Toutefois, ce comportement étant plus le fait des institutions de prévoyance que
des investisseurs individuels, nous pensons qu'il sera le plus manifeste dans les
pays dotés d'un système de retraite bien développé. Les meilleurs exemples sont
les Pays-Bas, le Royaume-Uni, les Etats-Unis et, dans une moindre mesure, la
Suisse. Dans certains pays au vieillissement accéléré fortement dépendants des
programmes de retraite publics dits de répartition, ce contexte particulier devrait
soutenir la performance du marché financier, ce qui se traduira par l'enracinement
de la culture des actions, l'approfondissement des marchés financiers et une
demande accrue d'actifs financiers. Les pays les plus susceptibles d'en faire
l'expérience sont l'Allemagne, la France et l'Italie.
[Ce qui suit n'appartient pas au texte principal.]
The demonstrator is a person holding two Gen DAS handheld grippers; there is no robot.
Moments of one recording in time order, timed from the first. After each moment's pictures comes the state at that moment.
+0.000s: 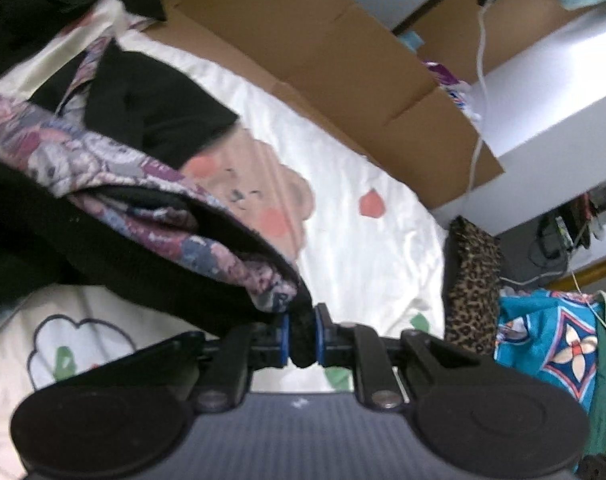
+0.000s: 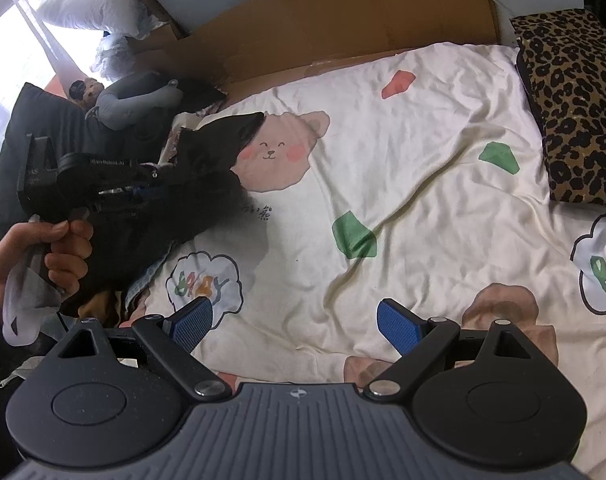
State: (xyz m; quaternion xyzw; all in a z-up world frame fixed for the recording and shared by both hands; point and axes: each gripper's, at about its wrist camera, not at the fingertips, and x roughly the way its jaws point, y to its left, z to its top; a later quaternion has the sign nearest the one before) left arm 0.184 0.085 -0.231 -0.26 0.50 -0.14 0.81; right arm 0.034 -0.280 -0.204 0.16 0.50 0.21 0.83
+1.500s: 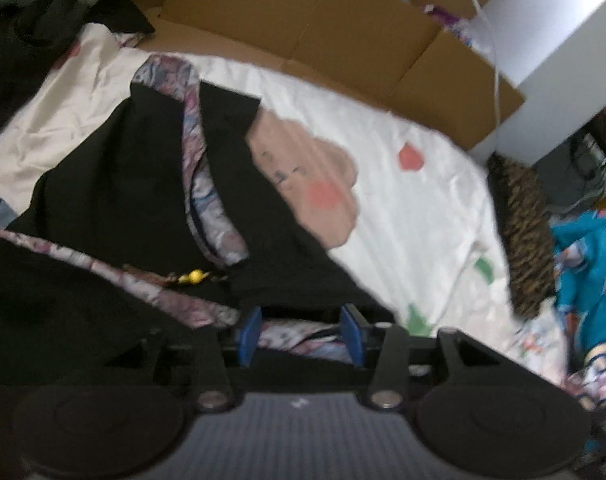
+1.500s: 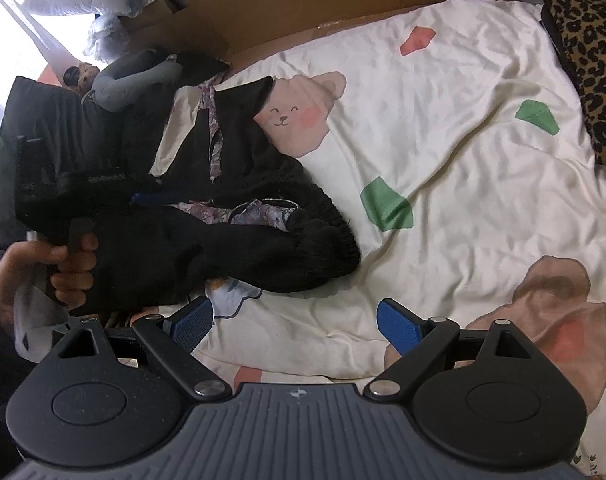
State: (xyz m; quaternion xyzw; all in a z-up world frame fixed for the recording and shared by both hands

Pour finir, le rapport identifie des mutations, tant positives que négatives, sur le front de la demande de produits et services en conséquence du vieillissement ainsi que les répercussions de la pénurie de main-d'oeuvre sur une certaine catégorie de secteurs. En particulier, UBS aborde les effets du vieillissement de la population sur la santé, les biens de consommation cycliques et discrétionnaires, les technologies et la finance. Selon UBS, les retombées de l'évolution démographique sur les secteurs d'activité et les entreprises seront lourdes et requerront une bonne compréhension des principaux problèmes rencontrés par chaque secteur. Dans certains secteurs, tels que l'agroalimentaire et l'assemblage automobile, les centres de production se déplaceront très probablement vers les régions où la main d'oeuvre est moins onéreuse. Dans d'autres, tels que l'orthopédie et la banque, les produits et les services devront s'adapter pour répondre à la demande d'une base de clientèle vieillissante. De plus, de nouveaux secteurs, tels que la robotique et l'équipement médical à domicile, vont s'imposer pour palier la pénurie de main-d'oeuvre afin de répondre aux besoins de clients âgés.